# TASK GOAL
Produce an exact copy of the data below.

==*==

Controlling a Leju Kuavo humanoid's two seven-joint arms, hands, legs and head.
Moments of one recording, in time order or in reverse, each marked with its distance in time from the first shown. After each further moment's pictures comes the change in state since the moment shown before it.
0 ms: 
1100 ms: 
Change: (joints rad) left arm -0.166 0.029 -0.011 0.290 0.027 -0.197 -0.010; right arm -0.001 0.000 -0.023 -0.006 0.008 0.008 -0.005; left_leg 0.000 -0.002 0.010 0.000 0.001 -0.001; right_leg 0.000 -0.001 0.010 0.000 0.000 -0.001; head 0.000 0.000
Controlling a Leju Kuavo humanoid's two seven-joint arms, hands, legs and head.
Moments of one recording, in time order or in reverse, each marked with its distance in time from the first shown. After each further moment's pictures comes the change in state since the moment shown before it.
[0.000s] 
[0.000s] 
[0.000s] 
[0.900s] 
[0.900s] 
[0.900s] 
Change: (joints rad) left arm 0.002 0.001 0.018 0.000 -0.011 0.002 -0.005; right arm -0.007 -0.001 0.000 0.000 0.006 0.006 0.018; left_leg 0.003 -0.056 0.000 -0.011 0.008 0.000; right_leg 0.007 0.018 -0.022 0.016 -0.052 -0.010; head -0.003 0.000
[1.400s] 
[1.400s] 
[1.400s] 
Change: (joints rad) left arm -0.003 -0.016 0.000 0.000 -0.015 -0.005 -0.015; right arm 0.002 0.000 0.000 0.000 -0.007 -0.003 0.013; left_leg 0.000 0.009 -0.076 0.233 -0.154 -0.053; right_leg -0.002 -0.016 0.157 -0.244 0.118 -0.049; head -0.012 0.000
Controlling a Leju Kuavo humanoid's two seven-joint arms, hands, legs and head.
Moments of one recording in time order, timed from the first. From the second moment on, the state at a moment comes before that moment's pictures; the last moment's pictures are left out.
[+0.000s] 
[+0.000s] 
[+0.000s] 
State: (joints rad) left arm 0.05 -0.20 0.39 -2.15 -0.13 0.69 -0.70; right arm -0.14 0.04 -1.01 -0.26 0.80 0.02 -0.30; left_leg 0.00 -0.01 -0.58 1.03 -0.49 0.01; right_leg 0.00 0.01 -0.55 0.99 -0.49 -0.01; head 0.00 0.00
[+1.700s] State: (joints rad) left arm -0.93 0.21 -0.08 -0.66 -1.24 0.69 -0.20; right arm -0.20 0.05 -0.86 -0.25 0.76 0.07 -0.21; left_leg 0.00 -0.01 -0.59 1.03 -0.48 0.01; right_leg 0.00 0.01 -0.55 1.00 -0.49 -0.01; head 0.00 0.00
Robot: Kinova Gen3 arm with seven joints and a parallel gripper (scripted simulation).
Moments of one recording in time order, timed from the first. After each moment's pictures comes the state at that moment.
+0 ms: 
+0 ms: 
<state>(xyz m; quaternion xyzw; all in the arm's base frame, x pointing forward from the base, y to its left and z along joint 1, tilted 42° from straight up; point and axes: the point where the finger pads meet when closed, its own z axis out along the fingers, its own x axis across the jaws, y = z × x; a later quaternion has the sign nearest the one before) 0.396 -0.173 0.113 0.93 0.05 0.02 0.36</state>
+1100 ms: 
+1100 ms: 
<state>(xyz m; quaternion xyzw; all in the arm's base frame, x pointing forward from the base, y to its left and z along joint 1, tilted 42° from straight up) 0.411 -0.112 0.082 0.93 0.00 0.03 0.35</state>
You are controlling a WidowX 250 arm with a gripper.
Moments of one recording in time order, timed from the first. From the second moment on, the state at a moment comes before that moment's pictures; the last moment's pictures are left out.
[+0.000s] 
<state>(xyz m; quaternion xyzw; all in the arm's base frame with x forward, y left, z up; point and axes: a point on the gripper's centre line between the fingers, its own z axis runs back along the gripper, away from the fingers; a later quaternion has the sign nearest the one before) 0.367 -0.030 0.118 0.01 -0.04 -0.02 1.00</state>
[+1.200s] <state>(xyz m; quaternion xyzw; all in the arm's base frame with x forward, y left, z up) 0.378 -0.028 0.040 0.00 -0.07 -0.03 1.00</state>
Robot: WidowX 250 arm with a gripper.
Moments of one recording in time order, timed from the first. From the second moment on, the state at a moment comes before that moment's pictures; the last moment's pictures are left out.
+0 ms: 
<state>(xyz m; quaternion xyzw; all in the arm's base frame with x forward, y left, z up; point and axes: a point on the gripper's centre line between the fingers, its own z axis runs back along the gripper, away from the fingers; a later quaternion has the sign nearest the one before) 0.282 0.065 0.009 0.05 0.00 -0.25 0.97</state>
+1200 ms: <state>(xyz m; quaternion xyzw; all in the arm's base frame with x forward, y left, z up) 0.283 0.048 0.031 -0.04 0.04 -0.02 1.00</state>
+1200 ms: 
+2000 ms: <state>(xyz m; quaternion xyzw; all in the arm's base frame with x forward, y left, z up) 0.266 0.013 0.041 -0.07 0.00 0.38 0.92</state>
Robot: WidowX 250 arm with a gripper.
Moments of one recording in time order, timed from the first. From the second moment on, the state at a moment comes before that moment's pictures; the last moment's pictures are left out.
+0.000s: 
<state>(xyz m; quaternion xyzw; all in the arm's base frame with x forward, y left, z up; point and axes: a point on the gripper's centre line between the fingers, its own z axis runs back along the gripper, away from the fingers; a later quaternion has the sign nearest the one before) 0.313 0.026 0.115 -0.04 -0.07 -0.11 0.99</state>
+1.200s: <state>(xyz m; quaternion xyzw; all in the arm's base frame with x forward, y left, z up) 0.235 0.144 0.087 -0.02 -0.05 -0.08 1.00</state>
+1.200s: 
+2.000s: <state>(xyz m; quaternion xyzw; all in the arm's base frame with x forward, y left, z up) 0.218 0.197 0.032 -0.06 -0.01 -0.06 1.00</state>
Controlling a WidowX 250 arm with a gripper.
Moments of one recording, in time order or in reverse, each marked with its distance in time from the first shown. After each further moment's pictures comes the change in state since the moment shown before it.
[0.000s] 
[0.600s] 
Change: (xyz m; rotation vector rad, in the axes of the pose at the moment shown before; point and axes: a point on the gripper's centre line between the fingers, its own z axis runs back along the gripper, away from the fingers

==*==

# RESPONSE TO THE EXERCISE
Controlling a Leju Kuavo humanoid's two seven-joint arms, hands, legs and head.
Moments of one recording, in time order or in reverse, each marked with its distance in time from the first shown. After each further moment's pictures comes the change in state since the moment shown before it.
0 ms: 
1100 ms: 
Change: (joints rad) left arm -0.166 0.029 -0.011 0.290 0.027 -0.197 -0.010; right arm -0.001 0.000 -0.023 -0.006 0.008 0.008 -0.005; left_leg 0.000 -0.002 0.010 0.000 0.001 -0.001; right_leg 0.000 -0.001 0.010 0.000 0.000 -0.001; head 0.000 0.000
Controlling a Leju Kuavo humanoid's two seven-joint arms, hands, legs and head.
Moments of one recording, in time order or in reverse, each marked with its distance in time from the first shown. After each further moment's pictures comes the change in state since the moment shown before it.
[0.000s] 
[0.000s] 
[0.000s] 
[0.900s] 
[0.900s] 
[0.900s] 
Change: (joints rad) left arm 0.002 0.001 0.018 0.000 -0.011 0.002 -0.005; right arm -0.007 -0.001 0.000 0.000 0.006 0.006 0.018; left_leg 0.003 -0.056 0.000 -0.011 0.008 0.000; right_leg 0.007 0.018 -0.022 0.016 -0.052 -0.010; head -0.003 0.000
[1.400s] 
[1.400s] 
[1.400s] 
Change: (joints rad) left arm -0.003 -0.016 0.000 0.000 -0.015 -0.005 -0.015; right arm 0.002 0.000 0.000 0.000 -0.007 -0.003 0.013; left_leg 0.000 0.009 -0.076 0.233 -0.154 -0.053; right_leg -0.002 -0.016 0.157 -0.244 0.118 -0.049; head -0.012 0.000
Controlling a Leju Kuavo humanoid's two seven-joint arms, hands, legs and head.
Moments of one recording in time order, timed from the first. From the second moment on, the state at a moment comes before that moment's pictures; the last moment's pictures are left out.
[+0.000s] 
[+0.000s] 
[+0.000s] 
State: (joints rad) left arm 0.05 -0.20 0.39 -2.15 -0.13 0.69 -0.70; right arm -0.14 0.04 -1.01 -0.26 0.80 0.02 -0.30; left_leg 0.00 -0.01 -0.58 1.03 -0.49 0.01; right_leg 0.00 0.01 -0.55 0.99 -0.49 -0.01; head 0.00 0.00
[+1.700s] State: (joints rad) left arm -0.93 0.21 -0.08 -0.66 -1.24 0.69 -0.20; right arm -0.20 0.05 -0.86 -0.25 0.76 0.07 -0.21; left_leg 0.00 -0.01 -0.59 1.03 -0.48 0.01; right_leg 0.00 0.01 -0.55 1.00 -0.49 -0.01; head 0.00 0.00
Robot: Kinova Gen3 arm with seven joints and a parallel gripper (scripted simulation).
Moments of one recording in time order, timed from the first. After each moment's pictures comes the state at that moment.
+0 ms: 
+0 ms: 
<state>(xyz m; quaternion xyzw; all in the arm's base frame, x pointing forward from the base, y to its left and z along joint 1, tilted 42° from straight up; point and axes: the point where the finger pads meet when closed, its own z axis out along the fingers, its own x axis across the jaws, y = z × x; a later quaternion has the sign nearest the one before) 0.396 -0.173 0.113 0.93 0.05 0.02 0.36</state>
+1100 ms: 
+1100 ms: 
<state>(xyz m; quaternion xyzw; all in the arm's base frame, x pointing forward from the base, y to its left and z along joint 1, tilted 42° from straight up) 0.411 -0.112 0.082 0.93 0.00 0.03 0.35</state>
You are controlling a WidowX 250 arm with a gripper.
Moments of one recording in time order, timed from the first. From the second moment on, the state at a moment comes before that moment's pictures; the last moment's pictures are left out.
[+0.000s] 
<state>(xyz m; quaternion xyzw; all in the arm's base frame with x forward, y left, z up; point and axes: a point on the gripper's centre line between the fingers, its own z axis runs back along the gripper, away from the fingers; a later quaternion has the sign nearest the one before) 0.367 -0.030 0.118 0.01 -0.04 -0.02 1.00</state>
[+1.200s] <state>(xyz m; quaternion xyzw; all in the arm's base frame with x forward, y left, z up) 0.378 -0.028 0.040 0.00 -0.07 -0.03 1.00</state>
Robot: WidowX 250 arm with a gripper.
Moments of one recording in time order, timed from the first. From the second moment on, the state at a moment comes before that moment's pictures; the last moment's pictures are left out.
+0 ms: 
<state>(xyz m; quaternion xyzw; all in the arm's base frame with x forward, y left, z up; point and axes: a point on the gripper's centre line between the fingers, its own z axis runs back along the gripper, away from the fingers; a later quaternion has the sign nearest the one before) 0.282 0.065 0.009 0.05 0.00 -0.25 0.97</state>
+1200 ms: <state>(xyz m; quaternion xyzw; all in the arm's base frame with x forward, y left, z up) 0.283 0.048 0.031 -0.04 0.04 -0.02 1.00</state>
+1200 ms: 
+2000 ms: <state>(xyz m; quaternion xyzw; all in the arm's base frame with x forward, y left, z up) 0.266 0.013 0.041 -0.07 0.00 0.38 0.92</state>
Robot: WidowX 250 arm with a gripper.
Moments of one recording in time order, timed from the first. From the second moment on, the state at a moment comes before that moment's pictures; the last moment's pictures are left out.
+0.000s: 
<state>(xyz m; quaternion xyzw; all in the arm's base frame with x forward, y left, z up; point and axes: a point on the gripper's centre line between the fingers, its own z axis runs back along the gripper, away from the fingers; a later quaternion has the sign nearest the one before) 0.313 0.026 0.115 -0.04 -0.07 -0.11 0.99</state>
+1.200s: <state>(xyz m; quaternion xyzw; all in the arm's base frame with x forward, y left, z up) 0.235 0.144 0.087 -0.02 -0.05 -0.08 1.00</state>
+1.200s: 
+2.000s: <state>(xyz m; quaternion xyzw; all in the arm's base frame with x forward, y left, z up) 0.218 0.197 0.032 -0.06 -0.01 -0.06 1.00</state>
Controlling a WidowX 250 arm with a gripper.
Moments of one recording, in time order or in reverse, each marked with its distance in time from the first shown. After each further moment's pictures comes the change in state since the moment shown before it.
[0.000s] 
[0.600s] 
Change: (xyz m; rotation vector rad, in the axes of the pose at the moment shown before; point and axes: a point on the gripper's centre line between the fingers, its own z axis runs back along the gripper, away from the fingers

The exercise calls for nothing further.